WORK INSTRUCTIONS:
From the data below, tally each line that has "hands" in it, then give that tally without comment.

Records from a dataset:
[Start of Attachment]
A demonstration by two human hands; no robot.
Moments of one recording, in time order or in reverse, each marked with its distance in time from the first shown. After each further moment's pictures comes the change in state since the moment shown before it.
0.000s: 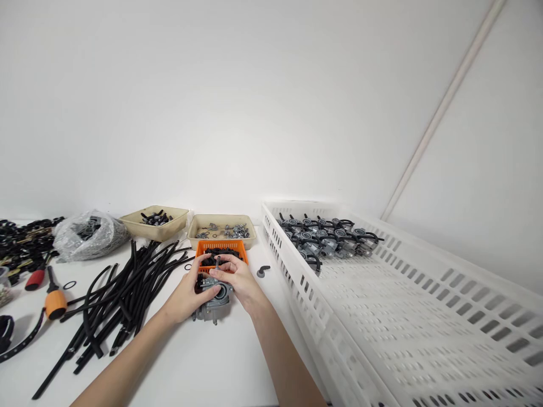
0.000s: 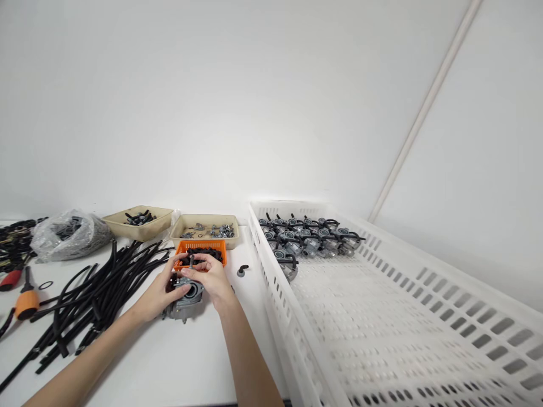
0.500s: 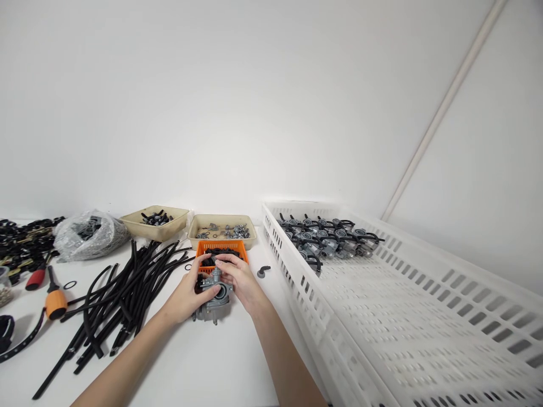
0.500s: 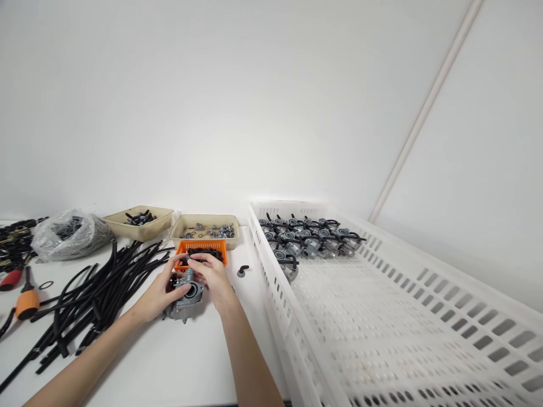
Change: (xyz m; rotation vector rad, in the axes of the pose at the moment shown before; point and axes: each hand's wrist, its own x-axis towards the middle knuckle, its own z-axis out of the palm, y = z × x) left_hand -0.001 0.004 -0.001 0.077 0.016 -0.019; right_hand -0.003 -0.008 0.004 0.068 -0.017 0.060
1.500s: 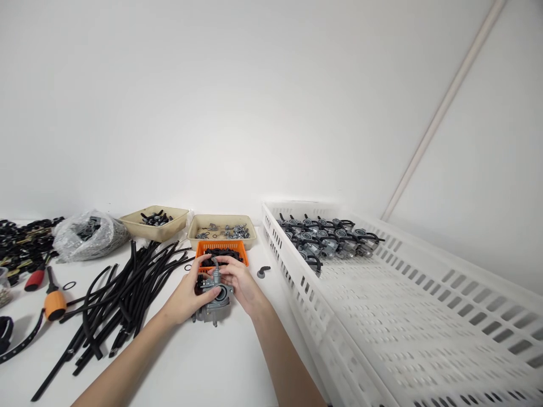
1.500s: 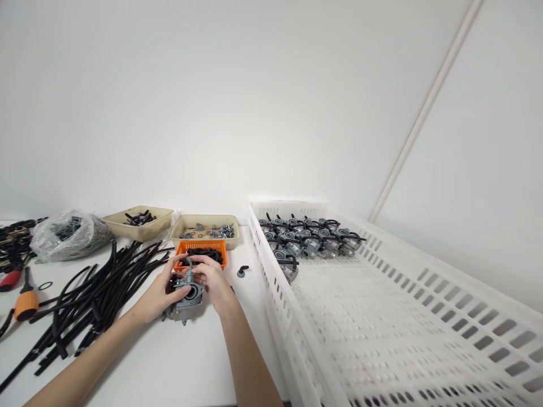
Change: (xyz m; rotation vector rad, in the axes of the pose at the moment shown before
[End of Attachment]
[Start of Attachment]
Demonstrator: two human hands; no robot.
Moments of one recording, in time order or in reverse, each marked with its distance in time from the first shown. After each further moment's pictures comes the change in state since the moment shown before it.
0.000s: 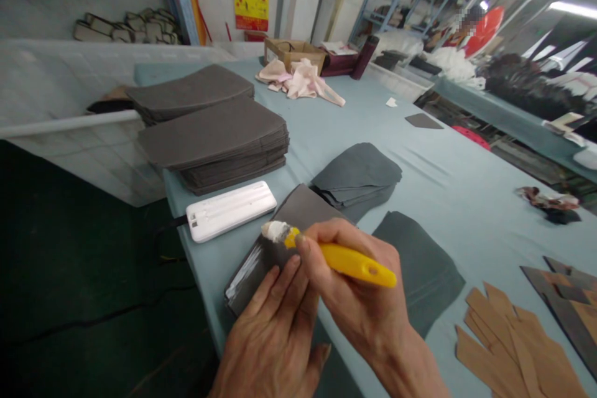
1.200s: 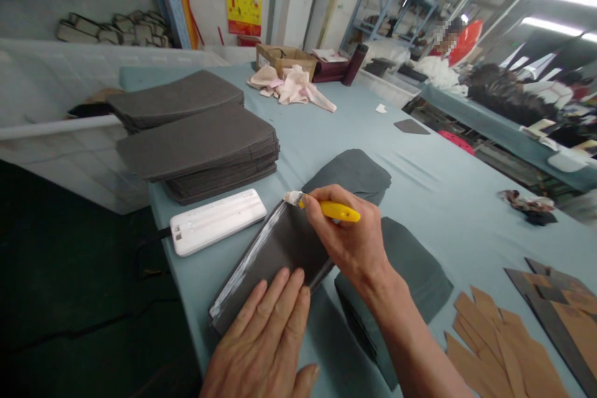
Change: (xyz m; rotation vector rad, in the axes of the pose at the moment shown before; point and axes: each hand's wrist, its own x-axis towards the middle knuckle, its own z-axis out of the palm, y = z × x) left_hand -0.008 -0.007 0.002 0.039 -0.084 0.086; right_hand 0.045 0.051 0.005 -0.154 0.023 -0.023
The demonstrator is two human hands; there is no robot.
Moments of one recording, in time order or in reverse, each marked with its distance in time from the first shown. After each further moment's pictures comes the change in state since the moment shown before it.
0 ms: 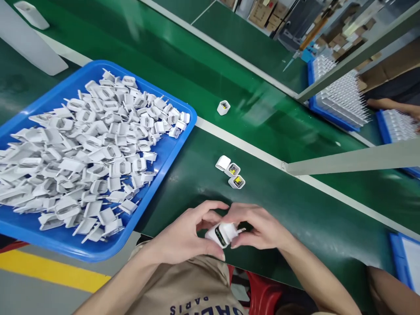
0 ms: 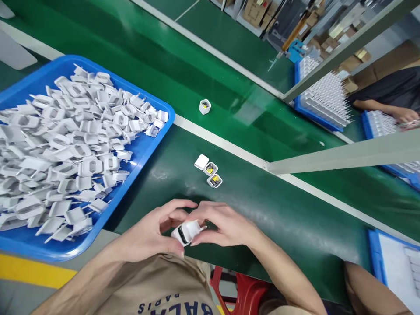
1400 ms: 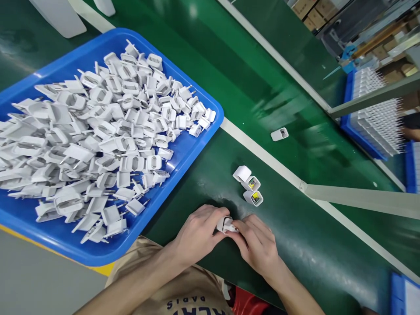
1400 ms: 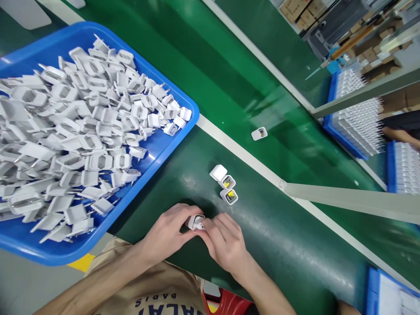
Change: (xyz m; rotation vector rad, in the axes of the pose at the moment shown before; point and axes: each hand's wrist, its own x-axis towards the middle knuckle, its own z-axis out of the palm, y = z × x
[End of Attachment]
SOLUTION:
3